Pasalnya, Peristiwa pembunuhan yang menewaskan warga BTN Karisa Indah Lestari 1 Blok D No.1 Kelurahan Empoang Selatan, Kecamatan Binamu, Jeneponto ini diduga dipicu oleh persoalan utang piutang sehingga pelaku berinisial RM (47) nekad menghabisi nyawa Soni.
Hal itu diungkapkan oleh Kasat Reskrim Polres Jeneponto, AKP Supriadi Anwar melalui keterangan tertulisnya. Sabtu (21/10).
"Dugaan sementara kejadian penganiayaan yang mengakibatkan adanya korban meninggal dunia tersebut dikarenakan masalah hutang piutang," ungkapnya.
Sapriadi Anwar mengatakan, peristiwa pembunuhan itu diperkirakan terjadi sekira pukul 16.40 WITA pada Jumat (20/10) sore.
Berdasarkan keterangan saksi mata bernama Risno, kejadian itu bermula sekitar pukul 16.30 WITA. Dimana terduga pelaku datang ke TKP mencari korban sambil teriak-teriak menyebut nama korban lalu masuk ke dalam rumah disaat korban sedang beristirahat di dalam kamar.
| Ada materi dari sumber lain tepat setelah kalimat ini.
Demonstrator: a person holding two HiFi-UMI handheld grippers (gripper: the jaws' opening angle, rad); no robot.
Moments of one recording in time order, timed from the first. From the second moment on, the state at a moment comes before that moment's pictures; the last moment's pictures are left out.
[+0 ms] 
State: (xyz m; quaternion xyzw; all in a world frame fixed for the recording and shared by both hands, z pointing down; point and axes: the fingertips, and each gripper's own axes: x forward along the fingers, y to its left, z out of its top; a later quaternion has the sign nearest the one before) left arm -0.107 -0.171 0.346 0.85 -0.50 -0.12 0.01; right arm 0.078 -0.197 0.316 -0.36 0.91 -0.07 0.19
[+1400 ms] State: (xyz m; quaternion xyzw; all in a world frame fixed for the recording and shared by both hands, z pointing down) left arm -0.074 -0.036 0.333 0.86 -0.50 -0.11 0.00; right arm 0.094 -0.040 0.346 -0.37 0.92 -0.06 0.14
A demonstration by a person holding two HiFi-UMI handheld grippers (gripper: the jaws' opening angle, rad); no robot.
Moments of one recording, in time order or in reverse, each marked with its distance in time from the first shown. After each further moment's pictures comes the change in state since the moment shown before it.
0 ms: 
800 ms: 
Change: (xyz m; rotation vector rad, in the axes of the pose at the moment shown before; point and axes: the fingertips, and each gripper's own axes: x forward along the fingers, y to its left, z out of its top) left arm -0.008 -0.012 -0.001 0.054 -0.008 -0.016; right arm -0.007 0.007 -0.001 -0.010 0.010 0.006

Sontak saja, korban terbangun dan mendatangi RM yang sudah berada di ruang tamu sambil mengunci pintu rumah.
Alhasil, Keduanya langsung adu mulut hingga aksi duel pun terjadi.
"RM diduga mengeluarkan sebilah badik (sajam) yang sudah di persiapkan dan langsung melakukan penikaman kepada korban pada bagian perut secara berulang kali yang mengakibatkan korban mengeluarkan darah hingga meninggal dunia di TKP," jelas Supriadi.
Setelah korban tersungkur ke lantai, RM juga menyerang Risno namun saksi berhasil menghindar dan lari keluar rumah.
Setelah kejadian itu, polisi yang menerima informasi itu sekitar pukul 17.00 Wita langsung menuju ke lokasi dan melakukan olah Tempat Kejadian Perkara.
"Setelah mendapatkan Informasi, selanjutnya tim INAFIS Identifikasi Sat Reskrim Polres Jeneponto melakukan olah Tempat Kejadian Perkara," cetusnya.
Usai polisi melakukan olah TKP, jenazah korban langsung dibawa ke RSUD Lanto Dg Pasewang untuk dilakukan Vet Et Revertum (VER).
"Korban setelah di visum diserahkan kepada pihak keluarga Sementara pelaku langsung menyerahkan diri ke Mapolsek Binamu," pungkasnya.